Stanford STATS 202 Prediction 2024: URL Relevance Prediction
Search engines have become an integral part of our daily lives, offering relevant documents and websites based on user input and browsing behavior, such as cookies. To determine the relevance of a document, search engines utilize hundreds of signals, ultimately returning a ranked list of documents based on these signals.
In this project, we are provided with a training dataset comprising 80,046 observations and 10 attributes, including "query_length", "is_homepaged", and eight unnamed signals. The dataset also includes a binary output indicating whether an observation is relevant, based on search engine query and URL data. Additionally, we have a test dataset containing 30,001 observations with the same 10 attributes, but without the relevance output.
Our objective is to develop a model using the training dataset to predict the relevance of each observation in the test dataset.
- Clone the repository and navigate to the RLPruner working directory
git clone https://github.com/Beryex/URL-Relevance-Prediction.git
cd URL-Relevance-Prediction
- Set up environment
pip install -r requirements.txt
We have implemented multiple dataset preprocessing and data mining methods, experimented with them and tried to find the true relationships between the 10 attributes and the relevance.
For traditional methods, boosting has shown the best results and we have recorded the effect of dataset preprocessing on boosting with the optimal hyperparameters.
Standardize | Remove Sig5 | Remove Outlier | Kernel Methods | Apply PCA | CV Average Accuracy | Test Accuracy |
---|---|---|---|---|---|---|
No | No | No | No | No | 66.83 | 67.43 |
No | No | No | No | Yes | 58.83 | N/A |
Yes | No | No | No | Yes | 65.97 | N/A |
Yes | No | Yes | No | No | 66.73 | N/A |
Yes | No | No | Yes | No | 66.73 | N/A |
Yes | No | No | Yes | Yes | 65.87 | N/A |
Yes | Yes | No | No | No | 66.73 | 68.25 |
Yes | Yes | Yes | No | No | 66.64 | 67.53 |
Yes | Yes | No | Yes | No | 66.58 | N/A |
We observed that removing outliers (despite eliminating only 23 samples in total) resulted in performance declines across all models. We hypothesize that these outliers represent high-leverage extreme cases that are beneficial for the model's fitting. Additionally, using degree-2 kernel methods to add features also led to performance degradation, possibly due to the interference of redundant features with the model's fitting. Similarly, applying PCA did not improve model performance, which we attribute to the loss of original information when the attributes were linearly mapped into an orthogonal feature space.
Standardizing the data proved to be effective for us. While not standardizing the data would slightly improve the average cross-validation accuracy in some cases, standardizing clearly yielded better results on the test dataset. Removing sig5 was also beneficial; although it did not significantly affect the average cross-validation accuracy, it slightly improved the test accuracy.

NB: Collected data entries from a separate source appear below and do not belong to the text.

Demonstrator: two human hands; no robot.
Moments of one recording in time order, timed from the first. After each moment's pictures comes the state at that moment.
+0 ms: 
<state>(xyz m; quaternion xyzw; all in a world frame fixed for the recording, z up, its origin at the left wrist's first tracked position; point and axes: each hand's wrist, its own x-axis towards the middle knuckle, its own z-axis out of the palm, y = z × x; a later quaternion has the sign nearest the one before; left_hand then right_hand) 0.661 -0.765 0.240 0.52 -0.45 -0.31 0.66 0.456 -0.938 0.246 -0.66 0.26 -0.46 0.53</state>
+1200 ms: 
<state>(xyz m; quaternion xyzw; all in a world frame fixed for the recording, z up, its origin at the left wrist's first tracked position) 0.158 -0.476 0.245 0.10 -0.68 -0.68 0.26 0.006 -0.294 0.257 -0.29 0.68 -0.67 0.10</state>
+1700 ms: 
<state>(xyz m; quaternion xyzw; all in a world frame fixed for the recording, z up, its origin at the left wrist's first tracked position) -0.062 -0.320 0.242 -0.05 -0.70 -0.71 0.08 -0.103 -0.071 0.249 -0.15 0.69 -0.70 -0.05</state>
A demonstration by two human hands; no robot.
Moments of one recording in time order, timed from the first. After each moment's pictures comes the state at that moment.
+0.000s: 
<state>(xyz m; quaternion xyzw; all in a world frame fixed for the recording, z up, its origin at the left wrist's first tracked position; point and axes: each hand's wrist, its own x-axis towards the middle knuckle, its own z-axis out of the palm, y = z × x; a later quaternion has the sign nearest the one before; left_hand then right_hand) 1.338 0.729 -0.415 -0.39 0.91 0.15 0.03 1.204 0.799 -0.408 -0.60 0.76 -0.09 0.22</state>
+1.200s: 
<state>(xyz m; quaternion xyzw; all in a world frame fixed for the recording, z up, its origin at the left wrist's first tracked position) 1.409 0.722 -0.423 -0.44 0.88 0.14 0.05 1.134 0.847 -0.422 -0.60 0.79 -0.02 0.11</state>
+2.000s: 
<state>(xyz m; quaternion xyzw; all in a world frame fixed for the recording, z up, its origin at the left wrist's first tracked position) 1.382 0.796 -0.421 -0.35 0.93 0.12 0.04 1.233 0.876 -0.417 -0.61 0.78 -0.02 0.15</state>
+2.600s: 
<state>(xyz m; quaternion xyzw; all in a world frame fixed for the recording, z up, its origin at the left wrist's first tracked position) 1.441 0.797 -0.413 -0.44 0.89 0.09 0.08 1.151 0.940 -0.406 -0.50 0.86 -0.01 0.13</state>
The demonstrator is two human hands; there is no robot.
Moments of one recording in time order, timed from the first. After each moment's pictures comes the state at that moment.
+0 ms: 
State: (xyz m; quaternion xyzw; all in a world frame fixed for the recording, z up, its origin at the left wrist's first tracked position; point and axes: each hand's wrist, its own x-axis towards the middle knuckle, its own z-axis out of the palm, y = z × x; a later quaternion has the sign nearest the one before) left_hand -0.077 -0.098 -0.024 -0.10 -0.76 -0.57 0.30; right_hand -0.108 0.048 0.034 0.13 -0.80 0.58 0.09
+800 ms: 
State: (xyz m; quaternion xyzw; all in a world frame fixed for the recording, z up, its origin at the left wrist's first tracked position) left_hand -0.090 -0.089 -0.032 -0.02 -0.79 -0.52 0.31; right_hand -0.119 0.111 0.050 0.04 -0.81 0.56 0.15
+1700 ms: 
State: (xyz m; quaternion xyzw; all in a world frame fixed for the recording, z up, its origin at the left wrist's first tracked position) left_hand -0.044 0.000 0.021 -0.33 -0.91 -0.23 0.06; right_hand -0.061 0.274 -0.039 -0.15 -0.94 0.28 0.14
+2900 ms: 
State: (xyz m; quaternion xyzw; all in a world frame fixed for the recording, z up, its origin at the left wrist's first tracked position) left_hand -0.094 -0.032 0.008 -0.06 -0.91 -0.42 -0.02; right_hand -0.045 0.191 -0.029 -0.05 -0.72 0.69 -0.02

For deep learning, we also tested several models and recorded their results.
Model | Initial Learning Rate | Weight Decay | Total Epoch | Validation Accuracy |
---|---|---|---|---|
VGG11 | 0.1 | 1e-4 | 10 | 66.66 |
VGG19 | 0.05 | 1e-2 | 20 | 66.72 |
ResNet18 | 0.05 | 1e-4 | 10 | 66.76 |
ResNet50 | 0.05 | 1e-2 | 20 | 66.23 |
The neural networks tended to overfit the dataset easily (with the highest validation accuracy reaching 68.34%) and exhibited training instability, even when we reduced the learning rate. To mitigate overfitting, we increased the optimizer's weight decay, adjusted the validation set ratio, and applied dropout layers. Although neural networks have strong representational power, they are prone to overfitting or failing to capture the true relationships. The final results were not as good as those achieved with the traditional methods mentioned above.